第13話

コンビニの扉が開くと、そこには賀代が立っていた。


「あ、シン君…」


賀代は驚いた表情で僕の方を見た。


僕は突然の出来事に動揺した。


「か、か、か、賀代ちゃん!ちょっとね、函館まで旅に行ってきてさ、今帰る途中なんだよ!」


賀代は微かに笑った。

白川さんの家で会った時とは違い、冷たい感じはなかった。


「こんなところで立ち話もなんやから、コーヒーでも飲みに行かへん?」


奇妙な感じがした。

もう挽回の機会はないだろうと諦めていたからだ。


いや、挽回もなにも、僕は賀代の機嫌を損ねるような事は何もしていないのだから、この前の冷たい態度こそがむしろ変だったのだ。

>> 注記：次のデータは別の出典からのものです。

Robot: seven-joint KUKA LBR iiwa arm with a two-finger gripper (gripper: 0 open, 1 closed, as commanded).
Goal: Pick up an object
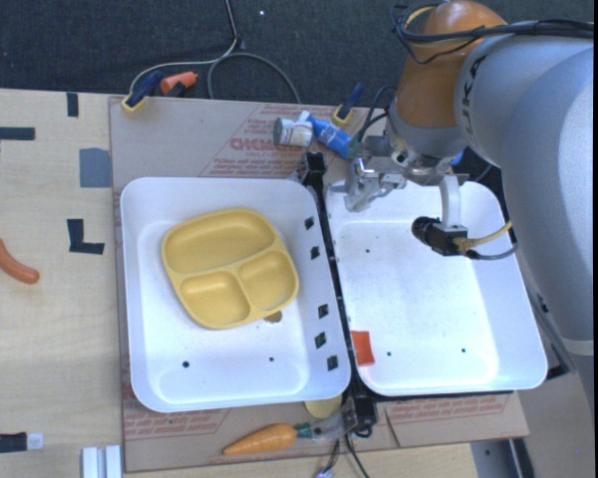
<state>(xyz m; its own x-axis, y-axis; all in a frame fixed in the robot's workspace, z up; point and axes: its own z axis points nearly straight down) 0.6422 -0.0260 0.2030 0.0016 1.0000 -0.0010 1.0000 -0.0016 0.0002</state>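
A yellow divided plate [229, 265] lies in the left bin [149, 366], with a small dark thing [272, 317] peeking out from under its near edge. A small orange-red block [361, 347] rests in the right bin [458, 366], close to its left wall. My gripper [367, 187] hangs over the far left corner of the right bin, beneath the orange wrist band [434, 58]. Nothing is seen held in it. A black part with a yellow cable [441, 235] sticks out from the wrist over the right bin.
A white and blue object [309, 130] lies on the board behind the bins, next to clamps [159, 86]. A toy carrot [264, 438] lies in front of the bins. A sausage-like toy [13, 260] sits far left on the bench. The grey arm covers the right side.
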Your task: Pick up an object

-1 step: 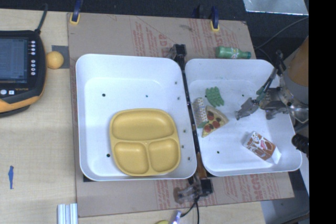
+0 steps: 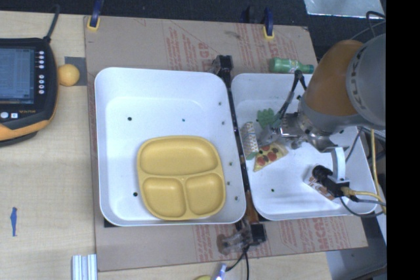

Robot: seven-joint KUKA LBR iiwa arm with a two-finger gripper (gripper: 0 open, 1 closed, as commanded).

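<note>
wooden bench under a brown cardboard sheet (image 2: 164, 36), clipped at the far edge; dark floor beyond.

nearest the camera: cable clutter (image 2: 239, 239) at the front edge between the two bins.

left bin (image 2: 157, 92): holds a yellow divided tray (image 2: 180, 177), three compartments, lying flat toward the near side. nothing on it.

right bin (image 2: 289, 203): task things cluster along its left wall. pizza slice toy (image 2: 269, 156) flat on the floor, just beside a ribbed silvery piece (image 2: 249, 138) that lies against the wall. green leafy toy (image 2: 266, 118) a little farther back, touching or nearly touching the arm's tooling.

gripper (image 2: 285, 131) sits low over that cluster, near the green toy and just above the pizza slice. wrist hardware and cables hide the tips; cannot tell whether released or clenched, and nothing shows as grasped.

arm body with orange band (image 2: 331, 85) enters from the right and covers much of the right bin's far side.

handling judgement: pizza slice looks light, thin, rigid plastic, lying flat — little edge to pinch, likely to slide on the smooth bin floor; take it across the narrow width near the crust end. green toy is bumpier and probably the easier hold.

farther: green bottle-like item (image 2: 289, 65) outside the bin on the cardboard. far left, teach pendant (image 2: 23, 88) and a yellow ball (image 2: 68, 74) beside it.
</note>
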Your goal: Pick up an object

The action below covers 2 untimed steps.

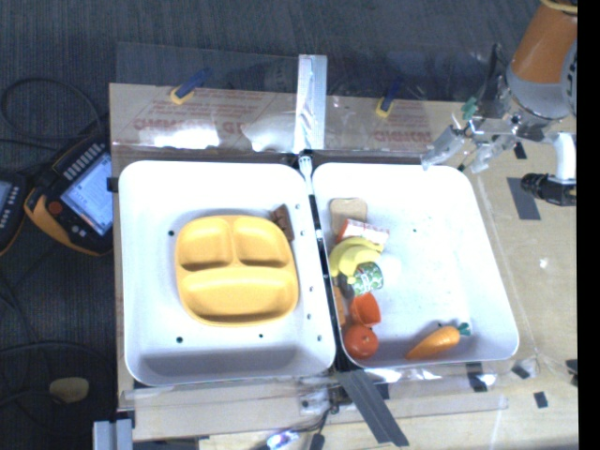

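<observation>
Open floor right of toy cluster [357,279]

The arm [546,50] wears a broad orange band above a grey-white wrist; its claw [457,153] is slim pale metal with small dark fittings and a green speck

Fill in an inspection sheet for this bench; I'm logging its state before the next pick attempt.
Surface: bench bearing left bin and right bin side by side.
Job's things: carrot, tomato and a pile of toy food along the right bin's left wall.
Clutter: yellow divided tray in the left bin.
Grippers: gripper above the right bin's far right corner, nothing seen between its fingers.
Cables: black cable left of the bench.
Surroundings: handheld pendant on the dark floor.
</observation>
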Each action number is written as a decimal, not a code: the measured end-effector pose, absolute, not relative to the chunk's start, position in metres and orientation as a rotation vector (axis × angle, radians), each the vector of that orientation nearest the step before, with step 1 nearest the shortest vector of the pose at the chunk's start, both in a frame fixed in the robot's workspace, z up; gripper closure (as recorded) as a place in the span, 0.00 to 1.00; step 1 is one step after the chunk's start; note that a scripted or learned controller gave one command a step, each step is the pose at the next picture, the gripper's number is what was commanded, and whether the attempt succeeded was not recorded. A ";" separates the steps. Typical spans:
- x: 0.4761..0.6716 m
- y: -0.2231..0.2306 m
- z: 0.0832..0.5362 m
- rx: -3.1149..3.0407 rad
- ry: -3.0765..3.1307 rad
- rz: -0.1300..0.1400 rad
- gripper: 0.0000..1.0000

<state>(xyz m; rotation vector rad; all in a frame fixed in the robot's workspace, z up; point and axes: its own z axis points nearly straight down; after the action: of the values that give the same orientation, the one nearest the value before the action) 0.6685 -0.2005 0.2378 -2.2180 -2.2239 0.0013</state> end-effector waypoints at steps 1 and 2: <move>0.668 -0.113 0.110 -1.939 -2.470 0.001 0.00; 0.638 -0.114 0.094 -1.874 -2.543 -0.015 0.00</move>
<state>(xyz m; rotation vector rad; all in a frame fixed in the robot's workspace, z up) 0.6385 -0.1142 0.0941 -1.8740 -2.5433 -0.0153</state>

きっと賀代は女性特有のサイクルで機嫌が悪かっただけなのだ、と、脳天気な僕はそう考えることにした。


賀代のお気に入りの喫茶店。

田舎町の店らしからぬ洒落た佇まい。


向かい合わせに座る。

賀代の笑顔が、心の中の暗雲を吹き飛ばし、陽の光を満たしてゆく。


「タバコ吸ってもいい?」


僕は、ああ構わないよ、と促した。


灰皿には、コーヒー豆の出がらしが敷きつめてある。


「ウチ、この灰皿が好きなんよ。」


そう言いながら、まだそれほど吸っていないタバコの先でコーヒー豆の出がらしをつついた。


タバコを吸う女が嫌いということはない。むしろ、タバコを吸う女は陽気で親しみやすいことが多いから、そのこと自体は気にもしない。


しかし、賀代に限っては、愉快ではない気持ちがなくもなかった。


女がタバコを吸うのは男の影響である。

賀代は今までどんな男と付き合ってきたのだろう?

煙の向こう側にその人影が見えるような気がしたから。


「シン君は、どの露天風呂が一番好き?」


「そうだな~、やっぱりセセキ温泉が一番好きだなあ。海が見えるしね。」


「シン君、どんだけ海が好きやねん。戸崎さんが言ってたで。あいつは海ばかり見に行ってカッコつけた男やねんって。」


「いやあ、カッコなんてつけてないよォ。確かに海は好きだけどね。で、賀代ちゃんはどの露天風呂が一番好き?」


「うちはニセコの雪秩父の露天風呂が一番好き。」


僕らは旅と温泉のことばかり話していたが、少しばかり黙ったあと、また賀代が話し始めた。




「ねえ、今度戸崎さんの所に行かへん?」


「行かへん?ってさ、戸崎さん今札幌じゃなくて美深だよ。」


「だから、美深に行かへん?」


「え?だって美深遠いじゃん?」


「言うほど遠くないやろ、行こう、行こう!」


「よし!行くとするか!」


賀代の住む町から美深町までは日帰りは出来ない。


もちろん僕はOKした。


予期せぬ偶然が、賀代と僕との間に新たな約束をもたらした。